- [Assignment]: Could you set down the full listing, unchanged?

==== Dataset content ====

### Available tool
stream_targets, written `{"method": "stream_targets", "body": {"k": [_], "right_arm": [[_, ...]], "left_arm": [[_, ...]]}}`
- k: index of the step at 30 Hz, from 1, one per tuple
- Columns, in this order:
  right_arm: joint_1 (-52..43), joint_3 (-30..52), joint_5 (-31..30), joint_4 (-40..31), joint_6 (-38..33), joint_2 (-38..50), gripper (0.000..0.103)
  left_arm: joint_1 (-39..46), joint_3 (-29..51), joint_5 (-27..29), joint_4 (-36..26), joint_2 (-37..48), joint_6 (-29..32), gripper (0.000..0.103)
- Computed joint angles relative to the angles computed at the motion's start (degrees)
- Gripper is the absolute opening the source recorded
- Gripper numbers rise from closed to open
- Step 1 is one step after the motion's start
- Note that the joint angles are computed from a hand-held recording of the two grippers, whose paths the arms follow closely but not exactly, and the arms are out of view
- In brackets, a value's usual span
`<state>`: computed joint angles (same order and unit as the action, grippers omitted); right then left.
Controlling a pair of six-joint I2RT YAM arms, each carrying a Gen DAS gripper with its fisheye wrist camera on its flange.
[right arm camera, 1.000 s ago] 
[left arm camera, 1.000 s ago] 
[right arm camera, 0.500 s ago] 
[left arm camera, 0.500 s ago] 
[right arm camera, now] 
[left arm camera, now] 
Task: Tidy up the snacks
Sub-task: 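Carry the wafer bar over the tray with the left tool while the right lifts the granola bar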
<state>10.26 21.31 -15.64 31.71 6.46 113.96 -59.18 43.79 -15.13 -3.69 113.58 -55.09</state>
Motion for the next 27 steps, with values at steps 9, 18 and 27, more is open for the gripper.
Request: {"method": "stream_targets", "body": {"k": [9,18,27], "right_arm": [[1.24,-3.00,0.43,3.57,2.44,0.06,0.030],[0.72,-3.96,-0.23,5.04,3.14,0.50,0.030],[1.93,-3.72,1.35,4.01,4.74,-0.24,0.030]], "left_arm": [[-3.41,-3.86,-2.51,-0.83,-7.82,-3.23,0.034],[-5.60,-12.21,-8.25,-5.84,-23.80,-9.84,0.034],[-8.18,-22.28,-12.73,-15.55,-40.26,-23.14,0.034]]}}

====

- [Solution to the exercise]:
### Available tool
stream_targets, written `{"method": "stream_targets", "body": {"k": [_], "right_arm": [[_, ...]], "left_arm": [[_, ...]]}}`
- k: index of the step at 30 Hz, from 1, one per tuple
- Columns, in this order:
  right_arm: joint_1 (-52..43), joint_3 (-30..52), joint_5 (-31..30), joint_4 (-40..31), joint_6 (-38..33), joint_2 (-38..50), gripper (0.000..0.103)
  left_arm: joint_1 (-39..46), joint_3 (-29..51), joint_5 (-27..29), joint_4 (-36..26), joint_2 (-37..48), joint_6 (-29..32), gripper (0.000..0.103)
- Computed joint angles relative to the angles computed at the motion's start (degrees)
- Gripper is the absolute opening the source recorded
- Gripper numbers rise from closed to open
- Step 1 is one step after the motion's start
- Note that the joint angles are computed from a hand-held recording of the two grippers, whose paths the arms follow closely but not exactly, and the arms are out of view
- In brackets, a value's usual span
`<state>`: computed joint angles (same order and unit as the action, grippers omitted); right then left.
Controlling a pair of six-joint I2RT YAM arms, each carrying a Gen DAS gripper with its fisheye wrist camera on its flange.
[right arm camera, 1.000 s ago] 
[left arm camera, 1.000 s ago] 
[right arm camera, 0.500 s ago] 
[left arm camera, 0.500 s ago] 
[right arm camera, now] 
[left arm camera, now] 
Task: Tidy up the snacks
Sub-task: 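Carry the wafer bar over the tray with the left tool while the right lifts the granola bar
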<state>10.26 21.31 -15.64 31.71 6.46 113.96 -59.18 43.79 -15.13 -3.69 113.58 -55.09</state>
Motion for the next 27 steps, with values at steps 9, 18 and 27, more is open for the gripper.
Request: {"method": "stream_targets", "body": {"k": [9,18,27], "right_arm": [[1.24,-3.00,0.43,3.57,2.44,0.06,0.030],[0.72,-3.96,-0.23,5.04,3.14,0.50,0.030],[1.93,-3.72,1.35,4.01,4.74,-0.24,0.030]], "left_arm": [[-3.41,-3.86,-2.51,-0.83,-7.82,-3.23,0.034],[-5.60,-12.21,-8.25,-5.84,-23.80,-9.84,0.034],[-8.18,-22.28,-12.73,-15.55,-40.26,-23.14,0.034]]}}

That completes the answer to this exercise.